BEGIN Information supplied

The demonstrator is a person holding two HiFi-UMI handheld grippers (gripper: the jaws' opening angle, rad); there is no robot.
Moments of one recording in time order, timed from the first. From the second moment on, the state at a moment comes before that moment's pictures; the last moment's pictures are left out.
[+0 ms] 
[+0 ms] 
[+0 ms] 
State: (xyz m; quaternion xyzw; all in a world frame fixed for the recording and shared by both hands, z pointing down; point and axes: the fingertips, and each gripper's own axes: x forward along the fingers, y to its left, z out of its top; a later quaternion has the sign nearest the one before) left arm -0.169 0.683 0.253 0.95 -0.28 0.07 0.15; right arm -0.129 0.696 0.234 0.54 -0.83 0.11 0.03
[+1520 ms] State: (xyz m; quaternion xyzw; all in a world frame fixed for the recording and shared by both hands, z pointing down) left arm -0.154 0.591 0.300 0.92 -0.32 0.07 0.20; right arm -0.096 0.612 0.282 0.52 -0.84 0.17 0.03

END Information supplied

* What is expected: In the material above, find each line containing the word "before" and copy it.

* Your solution:
Moments of one recording in time order, timed from the first. From the second moment on, the state at a moment comes before that moment's pictures; the last moment's pictures are left out.
State: (xyz m; quaternion xyzw; all in a world frame fixed for the recording and shared by both hands, z pointing down; point and axes: the fingertips, and each gripper's own axes: x forward along the fingers, y to its left, z out of its top; a later quaternion has the sign nearest the one before) left arm -0.169 0.683 0.253 0.95 -0.28 0.07 0.15; right arm -0.129 0.696 0.234 0.54 -0.83 0.11 0.03

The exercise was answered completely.